А мы и не припоминаем ничего такого, — сказали они, кажется, три или пять лет тому назад. В любом случае, это было уже в Париже, когда мы сидели у них дома или, может, в кафе.
«А мы и не припоминаем ничего такого!» Да наполнятся радостью их души! Они желают быть вне истории, вне генеалогии, они хотят быть лишенными порта приписки метеоритами, свалившимися с неба, прибывшими сюда сразу шестнадцатилетними, они не желают быть убийцами, и я не знаю, чего они вообще желают, они, разрушившие мою жизнь.
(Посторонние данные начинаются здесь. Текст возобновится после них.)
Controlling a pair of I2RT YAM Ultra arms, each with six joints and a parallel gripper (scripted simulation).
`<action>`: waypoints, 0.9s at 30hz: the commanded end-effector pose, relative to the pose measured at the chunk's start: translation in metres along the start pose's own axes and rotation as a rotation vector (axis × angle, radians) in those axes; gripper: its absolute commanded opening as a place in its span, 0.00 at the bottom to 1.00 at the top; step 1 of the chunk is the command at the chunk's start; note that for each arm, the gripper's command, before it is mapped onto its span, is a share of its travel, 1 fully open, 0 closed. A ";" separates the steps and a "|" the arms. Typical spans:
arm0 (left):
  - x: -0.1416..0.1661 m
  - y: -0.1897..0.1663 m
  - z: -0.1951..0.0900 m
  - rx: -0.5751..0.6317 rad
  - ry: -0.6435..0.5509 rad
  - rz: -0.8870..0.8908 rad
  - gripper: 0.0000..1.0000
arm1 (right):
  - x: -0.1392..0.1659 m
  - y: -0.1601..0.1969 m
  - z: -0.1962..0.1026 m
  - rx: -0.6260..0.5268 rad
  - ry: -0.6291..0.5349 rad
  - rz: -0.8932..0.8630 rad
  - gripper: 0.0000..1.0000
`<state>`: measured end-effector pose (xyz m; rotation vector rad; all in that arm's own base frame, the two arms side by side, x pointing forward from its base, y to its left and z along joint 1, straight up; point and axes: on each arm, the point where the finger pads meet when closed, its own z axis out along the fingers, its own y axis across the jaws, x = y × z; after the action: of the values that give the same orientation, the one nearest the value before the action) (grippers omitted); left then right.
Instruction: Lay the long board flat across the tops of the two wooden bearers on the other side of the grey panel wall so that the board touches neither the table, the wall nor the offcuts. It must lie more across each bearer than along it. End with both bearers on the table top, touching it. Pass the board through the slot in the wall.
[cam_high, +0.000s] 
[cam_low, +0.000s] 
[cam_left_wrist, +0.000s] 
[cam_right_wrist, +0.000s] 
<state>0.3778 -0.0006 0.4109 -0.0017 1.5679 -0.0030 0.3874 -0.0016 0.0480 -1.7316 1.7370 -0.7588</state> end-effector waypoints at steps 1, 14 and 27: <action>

Первые четыре дня после нашего знакомства они неотступно, словно два ангела-хранителя, ходили за мной: в столовую, на крыльцо школы, в гимнастический зал. Когда они поднимали ко мне свои лица и вопрошающе, безмятежно и доверительно смотрели на меня, я просто обалдевал. Мне хотелось избавиться от них и убежать к своим дружкам, но какая-то неведомая сила удерживала меня на месте. И я не мог сопротивляться этой силе. Может, они больные, мелькала в моей голове и такая мысль. «Ну и липучки же эти придурки», — сказал мне мой лучший друг Поль на следующий день после появления близнецов. Они подняли ко мне головы все с тем же видом, по-видимому, не поняв слово «придурки». «Не лезь к ним», — сказал я Полю. А потом, не знаю, как это получилось, но уже через минуту мы валялись на земле с Полем, сцепившись так, словно между нами долгие годы зрела ненависть, хотя никакой ненависти не было, — нам никогда в жизни не приходилось переживать такого сильного чувства, впрочем, и причин для нее тоже ни разу не находилось, мы росли спокойными, уравновешенными детьми, без особого блеска в глазах, в полном согласии с окружавшим нас миром. Это была не ненависть, а, скорее, предчувствие всех горестей и сложностей, которые нам предстояло узнать, скорого окончания нашего беззаботного детства, предчувствие чего-то огромного и смутного, что бродило еще далеко от наших девяти лет, но уже загадочным образом нашло к нам путь.
Лео и Камилла отступили назад, молча разглядывая нас с ангельским видом. Они вовсе не выглядели испуганными, они смотрели, скорее, как бы это сказать, с равнодушным любопытством. Они украли у меня мою победу. Мне хотелось, чтобы их глаза расширились от ужаса и чтобы после нашей с Полем схватки они бросились ко мне на шею. Мне хотелось выглядеть в их глазах чемпионом. По крайней мере, во время тех, казалось бы, далеких событий, которые, однако, имели место совсем недавно, я, видимо, вообразил себя «взрослым», защищающим двух малышей. Я чувствовал, что выгляжу смешным и глупым.
На уроках они вели себя словно паиньки, слушая с умным видом учительницу, но я знал, чувствовал, что они слушают лишь самих себя, и я мечтал подслушать их мысленные переговоры, подключиться к потоку тончайших ощущений и парящих в воздухе слов. Время от времени я помогал им, наклоняясь то вправо, то влево, поскольку их посадили по обе стороны от меня, я помогал им найти нужную тетрадь или книгу, начертить строчки или подчеркнуть слова в прописях.
Так длилось четыре дня. Все это время Поль не удостоил меня даже взглядом, а затем наша учительница вернулась и я, вновь оказавшись в своем классе, вздохнул наконец с огромным облегчением: я больше не был «проветренным», я снова стал нормальным учеником. Меня до чертиков достали Лео и Камилла. Поль ни словом не обмолвился о них, и мы, как и прежде, стали лучшими друзьями.
А потом случилась эта история с Клодом Бланкаром. Я сразу заметил, что этот малец с мстительным и назойливым характером — это сейчас я так выражаю далекие детские чувства, а в то время я называл его маленьким засранцем — постоянно крутится вокруг них.
Несколько дней он вертелся вокруг них на школьном дворе в отличие от меня, даже не желавшего смотреть в их сторону, поскольку мое задание было выполнено: я помог им сделать первые шаги в новой школе. Если, конечно, существовало такое задание, в чем у меня уже не было большой уверенности. От этой мысли я чувствовал жжение под кожей, меня, казалось, жгло изнутри пламя стыда. Никто, возможно, не поручал мне никакого задания, и директор, по-видимому, ничего не говорил. Это могло означать лишь одно: меня настолько охмурили два сопляка, что я сам выдумал сцену с директором, которой на самом деле и в помине не было. И это, конечно, ужасно. Хотя по сравнению с последующими постыдными событиями, тот случай был совсем безобидным. Однако легкий стыд из далекого детства по-прежнему жжет меня.